If $x < -1$, this is $\int \frac{-1}{\sqrt{x^2-1}} dx = -\ln|x + \sqrt{x^2-1}|$.
So, $\int \frac{\text{sgn}(x)}{\sqrt{x^2-1}} dx = \text{sgn}(x) \ln|x + \sqrt{x^2-1}|$.

Substituting this back into the main integral:
$I = x \sec^{-1}(x) - \text{sgn}(x) \ln|x + \sqrt{x^2-1}| + C$

This form correctly covers both cases.
For $x>1$, $\text{sgn}(x)=1$, so $I = x \sec^{-1}(x) - \ln(x + \sqrt{x^2-1}) + C$.
For $x<-1$, $\text{sgn}(x)=-1$, so $I = x \sec^{-1}(x) - (-1) \ln|x + \sqrt{x^2-1}| + C = x \sec^{-1}(x) + \ln|x + \sqrt{x^2-1}| + C$.

The final answer is $x \sec^{-1}(x) - \text{sgn}(x) \ln|x + \sqrt{x^2-1}| + C$.

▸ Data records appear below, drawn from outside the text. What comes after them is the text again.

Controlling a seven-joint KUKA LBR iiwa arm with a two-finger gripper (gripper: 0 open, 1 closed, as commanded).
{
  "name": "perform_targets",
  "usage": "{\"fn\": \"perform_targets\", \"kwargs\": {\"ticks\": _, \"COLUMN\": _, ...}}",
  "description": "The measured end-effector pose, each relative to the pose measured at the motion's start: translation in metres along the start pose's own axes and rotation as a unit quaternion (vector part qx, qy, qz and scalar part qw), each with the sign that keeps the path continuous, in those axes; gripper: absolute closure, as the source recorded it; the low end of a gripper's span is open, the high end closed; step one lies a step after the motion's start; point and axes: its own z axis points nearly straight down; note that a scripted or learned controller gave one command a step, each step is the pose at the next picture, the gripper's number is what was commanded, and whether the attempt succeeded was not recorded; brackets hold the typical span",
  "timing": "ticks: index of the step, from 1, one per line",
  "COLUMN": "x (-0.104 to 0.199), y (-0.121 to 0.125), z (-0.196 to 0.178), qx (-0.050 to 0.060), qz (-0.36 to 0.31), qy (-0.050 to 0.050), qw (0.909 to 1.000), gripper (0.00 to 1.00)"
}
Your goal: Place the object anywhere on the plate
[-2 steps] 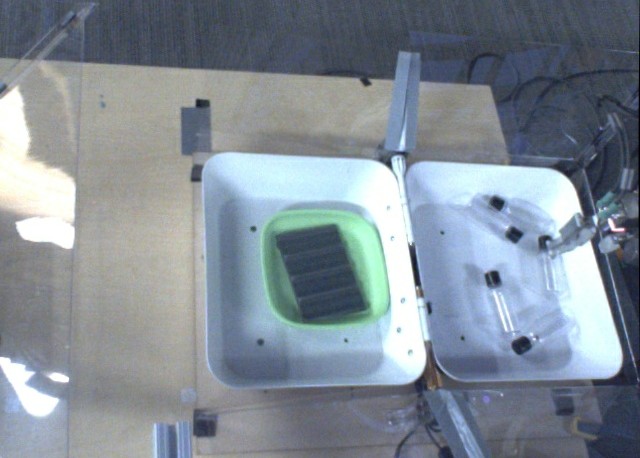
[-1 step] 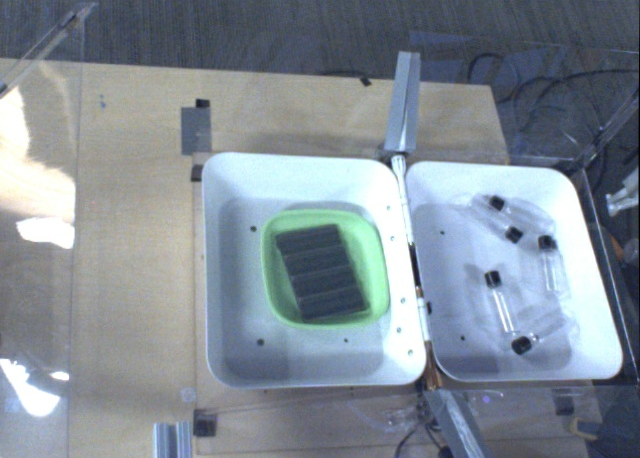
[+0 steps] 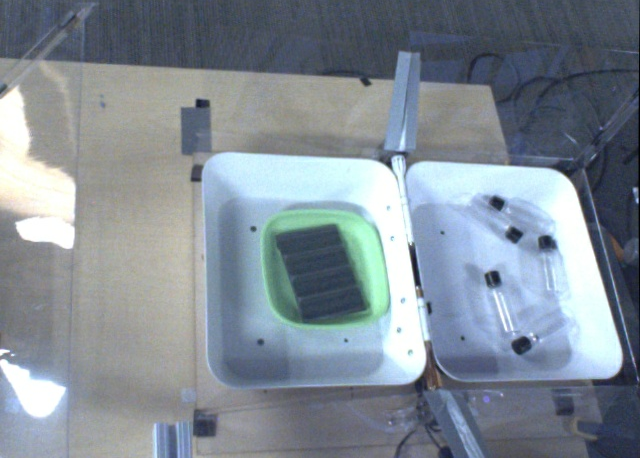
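Plate (image 3: 269, 268), green, sits at the middle of the left bin (image 3: 230, 246). A dark ribbed block (image 3: 320, 273) lies flat on it, turned slightly askew, inside the rim. Clear vials (image 3: 503, 311) with black caps lie scattered in the right bin (image 3: 450, 276), some toward its far edge, others toward its near edge, well apart from the plate.

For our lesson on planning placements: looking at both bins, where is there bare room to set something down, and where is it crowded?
Left bin: a bare white floor strip rings the green plate, widest on its left and in front. A dark ridged block covers most of the plate, leaving only its rim. Right bin: clear black-capped vials crowd the middle and right; its near-left corner beside the divider stays bare.
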Motion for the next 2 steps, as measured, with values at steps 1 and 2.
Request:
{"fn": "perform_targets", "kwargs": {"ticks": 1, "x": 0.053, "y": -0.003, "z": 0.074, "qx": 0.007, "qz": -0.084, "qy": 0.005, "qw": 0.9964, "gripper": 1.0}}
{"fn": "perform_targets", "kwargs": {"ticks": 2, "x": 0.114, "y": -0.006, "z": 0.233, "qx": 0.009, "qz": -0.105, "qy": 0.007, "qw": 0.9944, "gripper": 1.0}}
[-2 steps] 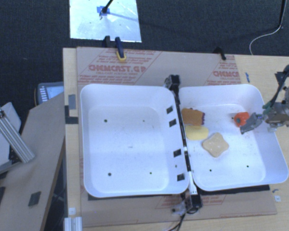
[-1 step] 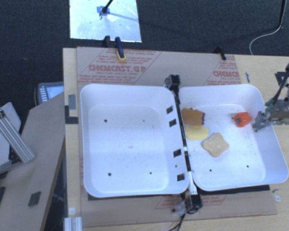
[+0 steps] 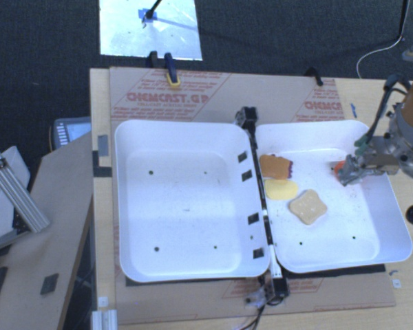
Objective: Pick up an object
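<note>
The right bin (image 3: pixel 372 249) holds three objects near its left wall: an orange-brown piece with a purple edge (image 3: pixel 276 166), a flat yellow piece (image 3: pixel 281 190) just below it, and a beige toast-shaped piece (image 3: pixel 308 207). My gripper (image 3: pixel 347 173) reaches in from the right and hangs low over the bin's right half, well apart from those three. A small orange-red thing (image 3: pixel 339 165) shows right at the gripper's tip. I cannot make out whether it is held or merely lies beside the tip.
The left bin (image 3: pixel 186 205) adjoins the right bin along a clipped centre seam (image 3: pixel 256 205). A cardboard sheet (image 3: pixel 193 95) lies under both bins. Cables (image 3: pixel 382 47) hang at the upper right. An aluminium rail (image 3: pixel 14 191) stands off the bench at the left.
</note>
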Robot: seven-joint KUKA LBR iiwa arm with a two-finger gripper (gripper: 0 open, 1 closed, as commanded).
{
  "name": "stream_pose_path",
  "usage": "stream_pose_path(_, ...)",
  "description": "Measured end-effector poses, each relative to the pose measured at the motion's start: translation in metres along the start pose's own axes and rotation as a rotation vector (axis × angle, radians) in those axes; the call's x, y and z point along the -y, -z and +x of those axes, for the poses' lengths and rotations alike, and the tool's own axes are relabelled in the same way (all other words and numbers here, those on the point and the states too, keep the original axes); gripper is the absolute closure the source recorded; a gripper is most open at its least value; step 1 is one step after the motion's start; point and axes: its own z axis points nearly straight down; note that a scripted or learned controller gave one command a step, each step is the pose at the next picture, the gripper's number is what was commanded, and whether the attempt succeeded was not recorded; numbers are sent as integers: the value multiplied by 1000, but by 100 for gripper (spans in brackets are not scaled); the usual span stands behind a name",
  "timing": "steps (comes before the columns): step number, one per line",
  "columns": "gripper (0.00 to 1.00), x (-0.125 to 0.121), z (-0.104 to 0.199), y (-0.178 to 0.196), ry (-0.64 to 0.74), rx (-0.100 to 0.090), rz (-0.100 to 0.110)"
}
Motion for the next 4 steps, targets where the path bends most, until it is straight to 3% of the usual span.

Explanation of the solution:

The integral of $\sec^{-1}(x)$ is found using integration by parts. Let $u = \sec^{-1}(x)$ and $dv = dx$. This gives $du = \frac{1}{|x|\sqrt{x^2-1}} dx$ and $v = x$. Applying the formula $\int u dv = uv - \int v du$, we get $x \sec^{-1}(x) - \int \frac{x}{|x|\sqrt{x^2-1}} dx$. The term $\frac{x}{|x|}$ is $\text{sgn}(x)$. The remaining integral $\int \frac{\text{sgn}(x)}{\sqrt{x^2-1}} dx$ evaluates to $\text{sgn}(x) \ln|x + \sqrt{x^2-1}|$. Combining these, the result is $x \sec^{-1}(x) - \text{sgn}(x) \ln|x + \sqrt{x^2-1}| + C$.